Your answer must contain each line of the listing in which "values" appears, copied in full.
=== Section Start ===
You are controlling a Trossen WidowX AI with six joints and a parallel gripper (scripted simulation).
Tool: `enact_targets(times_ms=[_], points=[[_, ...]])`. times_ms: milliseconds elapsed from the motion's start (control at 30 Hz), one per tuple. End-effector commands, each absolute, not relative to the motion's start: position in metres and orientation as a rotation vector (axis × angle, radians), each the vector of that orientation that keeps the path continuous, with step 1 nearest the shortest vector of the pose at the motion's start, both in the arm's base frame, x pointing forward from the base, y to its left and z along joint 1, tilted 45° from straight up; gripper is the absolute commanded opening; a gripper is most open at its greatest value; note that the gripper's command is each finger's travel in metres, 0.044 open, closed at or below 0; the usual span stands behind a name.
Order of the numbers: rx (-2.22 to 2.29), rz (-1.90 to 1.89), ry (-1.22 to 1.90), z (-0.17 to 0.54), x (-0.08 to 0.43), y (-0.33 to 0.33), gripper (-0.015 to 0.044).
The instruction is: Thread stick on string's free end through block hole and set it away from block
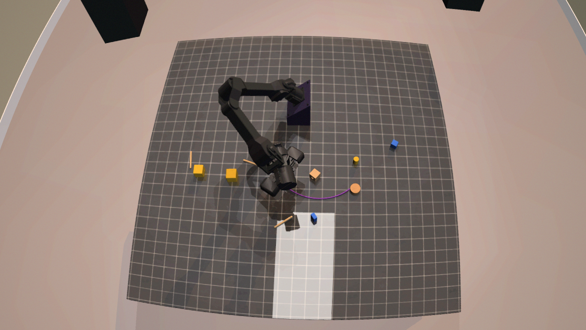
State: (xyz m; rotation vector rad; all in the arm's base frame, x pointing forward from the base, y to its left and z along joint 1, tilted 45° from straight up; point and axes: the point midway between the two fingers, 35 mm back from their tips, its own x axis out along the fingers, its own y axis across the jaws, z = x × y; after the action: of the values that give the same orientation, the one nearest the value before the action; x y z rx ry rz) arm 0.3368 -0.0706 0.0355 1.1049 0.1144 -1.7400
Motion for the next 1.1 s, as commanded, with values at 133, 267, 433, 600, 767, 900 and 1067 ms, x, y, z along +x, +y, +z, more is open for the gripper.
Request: enact_targets(times_ms=[133,267,433,600,767,900,1067], points=[[1.104,-1.741,0.108,0.036,0.337,-0.071,0.0123],[1.104,-1.741,0.108,0.036,0.337,-0.071,0.0123],[1.105,-1.741,0.109,0.032,0.337,-0.075,0.0123],[1.105,-1.741,0.109,0.026,0.337,-0.081,0.0123],[1.105,-1.741,0.109,0.02,0.337,-0.086,0.0123],[1.105,-1.74,0.109,0.016,0.337,-0.091,0.0123],[1.105,-1.74,0.108,0.01,0.336,-0.097,0.0123]])
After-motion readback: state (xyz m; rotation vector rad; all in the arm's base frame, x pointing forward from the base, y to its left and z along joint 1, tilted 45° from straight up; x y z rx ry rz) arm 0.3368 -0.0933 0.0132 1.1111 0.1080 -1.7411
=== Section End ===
# YOUR RESPONSE
State: (xyz m; rotation vector rad; all in the arm's base frame, x pointing forward from the base, y to its left and z along joint 1, tilted 45° from straight up; point and axes: the point midway between the two fingers, 35 mm back from their tips, its own x axis out along the fingers, its own y axis across the jaws, z = x × y; after the action: of the values that give the same orientation, the one nearest the value before the action; x y z rx ry rz) arm 0.3368 -0.0706 0.0355 1.1049 0.1144 -1.7400
Motion for the next 1.1 s, as commanded, with values at 133, 267, 433, 600, 767, 900 and 1067 ms, x, y, z along +x, +y, +z, more is open for the gripper.

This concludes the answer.